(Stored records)
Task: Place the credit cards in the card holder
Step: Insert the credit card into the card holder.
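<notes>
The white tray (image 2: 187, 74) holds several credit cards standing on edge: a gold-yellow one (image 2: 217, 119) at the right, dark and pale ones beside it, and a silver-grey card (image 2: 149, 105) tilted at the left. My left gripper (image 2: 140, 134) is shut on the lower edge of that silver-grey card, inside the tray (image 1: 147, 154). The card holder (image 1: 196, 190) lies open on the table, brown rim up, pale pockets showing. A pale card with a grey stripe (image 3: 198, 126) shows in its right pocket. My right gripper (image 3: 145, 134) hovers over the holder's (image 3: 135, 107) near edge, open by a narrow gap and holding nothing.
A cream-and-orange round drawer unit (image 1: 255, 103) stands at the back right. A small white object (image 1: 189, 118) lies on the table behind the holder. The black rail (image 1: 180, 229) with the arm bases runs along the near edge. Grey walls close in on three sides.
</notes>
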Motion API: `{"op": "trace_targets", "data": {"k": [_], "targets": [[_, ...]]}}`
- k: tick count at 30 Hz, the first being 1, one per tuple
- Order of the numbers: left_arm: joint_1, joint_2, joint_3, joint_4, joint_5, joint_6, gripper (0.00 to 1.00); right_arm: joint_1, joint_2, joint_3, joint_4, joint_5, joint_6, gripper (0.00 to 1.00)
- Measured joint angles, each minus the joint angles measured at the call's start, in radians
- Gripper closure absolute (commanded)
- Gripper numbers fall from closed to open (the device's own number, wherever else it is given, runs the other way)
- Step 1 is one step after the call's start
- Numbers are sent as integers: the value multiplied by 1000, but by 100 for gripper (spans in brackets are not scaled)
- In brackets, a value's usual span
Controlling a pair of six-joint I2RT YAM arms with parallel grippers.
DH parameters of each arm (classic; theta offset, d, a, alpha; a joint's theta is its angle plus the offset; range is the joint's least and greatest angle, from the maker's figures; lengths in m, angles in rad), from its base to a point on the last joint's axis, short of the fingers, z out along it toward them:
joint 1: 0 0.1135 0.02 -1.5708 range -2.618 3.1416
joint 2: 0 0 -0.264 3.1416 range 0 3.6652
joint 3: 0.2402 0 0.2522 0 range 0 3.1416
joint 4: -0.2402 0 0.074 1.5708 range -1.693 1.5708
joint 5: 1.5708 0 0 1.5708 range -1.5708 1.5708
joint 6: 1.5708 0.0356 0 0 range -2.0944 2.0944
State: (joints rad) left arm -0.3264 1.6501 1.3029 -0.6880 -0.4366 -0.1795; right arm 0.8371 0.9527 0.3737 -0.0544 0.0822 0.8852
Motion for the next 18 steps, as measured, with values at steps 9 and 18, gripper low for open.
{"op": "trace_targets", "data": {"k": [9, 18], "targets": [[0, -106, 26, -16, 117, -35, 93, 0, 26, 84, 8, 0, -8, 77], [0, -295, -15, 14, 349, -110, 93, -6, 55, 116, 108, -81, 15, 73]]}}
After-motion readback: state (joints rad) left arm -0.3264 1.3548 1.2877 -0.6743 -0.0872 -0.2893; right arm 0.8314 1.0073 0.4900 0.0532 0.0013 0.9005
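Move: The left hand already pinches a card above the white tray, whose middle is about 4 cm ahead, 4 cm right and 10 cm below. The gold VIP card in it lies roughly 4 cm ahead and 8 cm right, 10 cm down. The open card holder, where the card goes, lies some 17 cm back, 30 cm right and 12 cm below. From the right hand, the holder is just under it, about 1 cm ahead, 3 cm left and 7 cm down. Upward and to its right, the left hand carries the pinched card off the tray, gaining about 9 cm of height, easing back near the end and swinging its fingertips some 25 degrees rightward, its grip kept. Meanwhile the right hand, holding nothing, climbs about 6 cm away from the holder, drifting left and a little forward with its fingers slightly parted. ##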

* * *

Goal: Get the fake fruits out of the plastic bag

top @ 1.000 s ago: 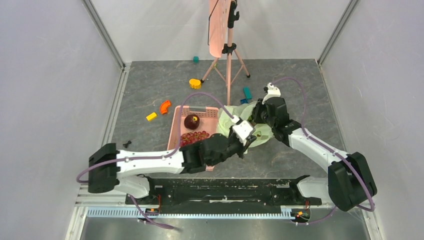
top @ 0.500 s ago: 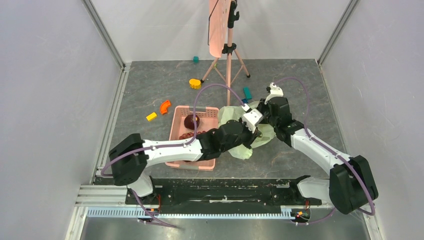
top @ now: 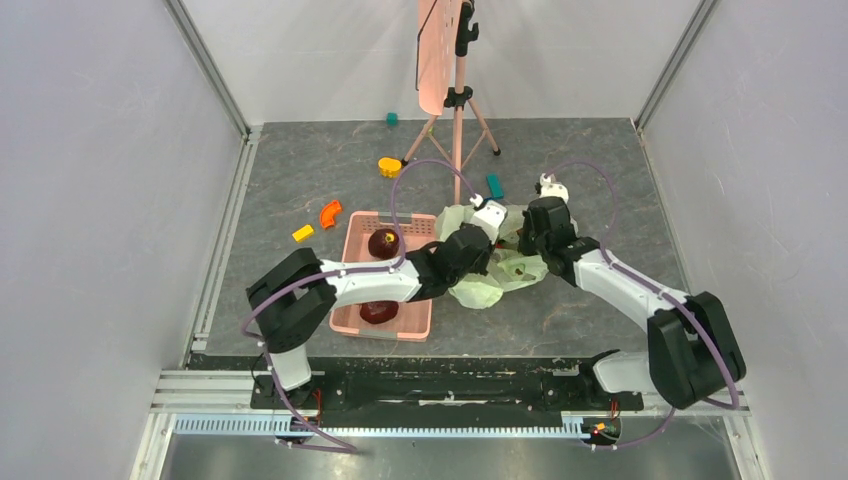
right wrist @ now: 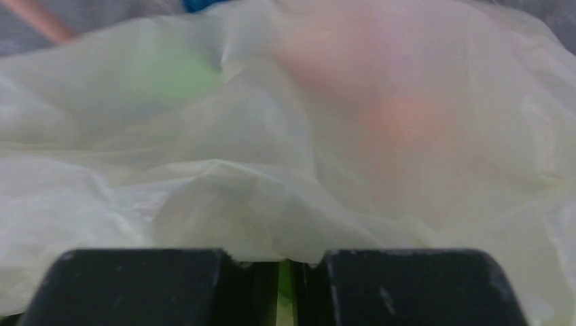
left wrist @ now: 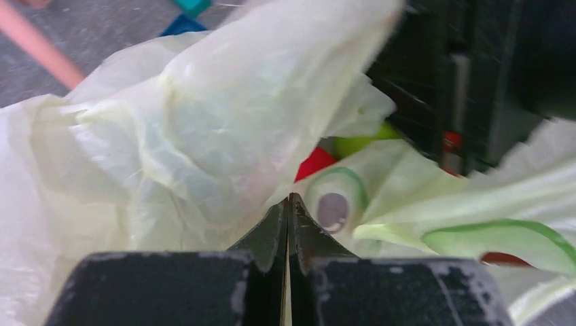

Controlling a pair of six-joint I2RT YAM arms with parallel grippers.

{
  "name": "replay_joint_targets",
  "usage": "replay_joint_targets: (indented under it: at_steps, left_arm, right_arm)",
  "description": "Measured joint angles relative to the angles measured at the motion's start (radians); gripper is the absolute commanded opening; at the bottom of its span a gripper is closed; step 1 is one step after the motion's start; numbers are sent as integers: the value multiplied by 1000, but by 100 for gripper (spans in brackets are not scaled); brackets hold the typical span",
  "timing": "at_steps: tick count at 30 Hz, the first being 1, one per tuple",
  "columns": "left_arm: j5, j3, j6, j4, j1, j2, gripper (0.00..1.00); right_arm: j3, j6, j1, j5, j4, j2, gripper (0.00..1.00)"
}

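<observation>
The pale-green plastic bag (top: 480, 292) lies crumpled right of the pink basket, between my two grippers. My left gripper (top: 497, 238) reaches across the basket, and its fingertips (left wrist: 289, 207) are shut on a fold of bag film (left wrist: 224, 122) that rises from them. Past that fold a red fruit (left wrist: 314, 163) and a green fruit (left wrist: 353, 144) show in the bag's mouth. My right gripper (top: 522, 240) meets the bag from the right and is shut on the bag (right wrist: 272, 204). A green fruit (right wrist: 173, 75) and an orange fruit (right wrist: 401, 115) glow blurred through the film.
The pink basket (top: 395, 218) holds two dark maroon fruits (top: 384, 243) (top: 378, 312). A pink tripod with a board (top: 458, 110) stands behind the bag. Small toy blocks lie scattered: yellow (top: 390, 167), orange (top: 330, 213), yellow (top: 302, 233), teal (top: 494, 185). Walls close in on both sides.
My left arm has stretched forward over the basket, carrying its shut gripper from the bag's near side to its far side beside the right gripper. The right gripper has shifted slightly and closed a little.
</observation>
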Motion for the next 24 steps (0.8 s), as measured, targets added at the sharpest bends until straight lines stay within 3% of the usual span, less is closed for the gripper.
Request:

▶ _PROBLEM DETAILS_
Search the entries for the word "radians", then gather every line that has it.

▶ _TASK OUTPUT_
- Measured joint angles, each minus the joint angles measured at the call's start, in radians
  "description": "Measured joint angles relative to the angles measured at the motion's start (radians); gripper is the absolute commanded opening; at the bottom of its span a gripper is closed; step 1 is one step after the motion's start; numbers are sent as integers: the value multiplied by 1000, but by 100 for gripper (spans in brackets are not scaled); brackets hold the typical span",

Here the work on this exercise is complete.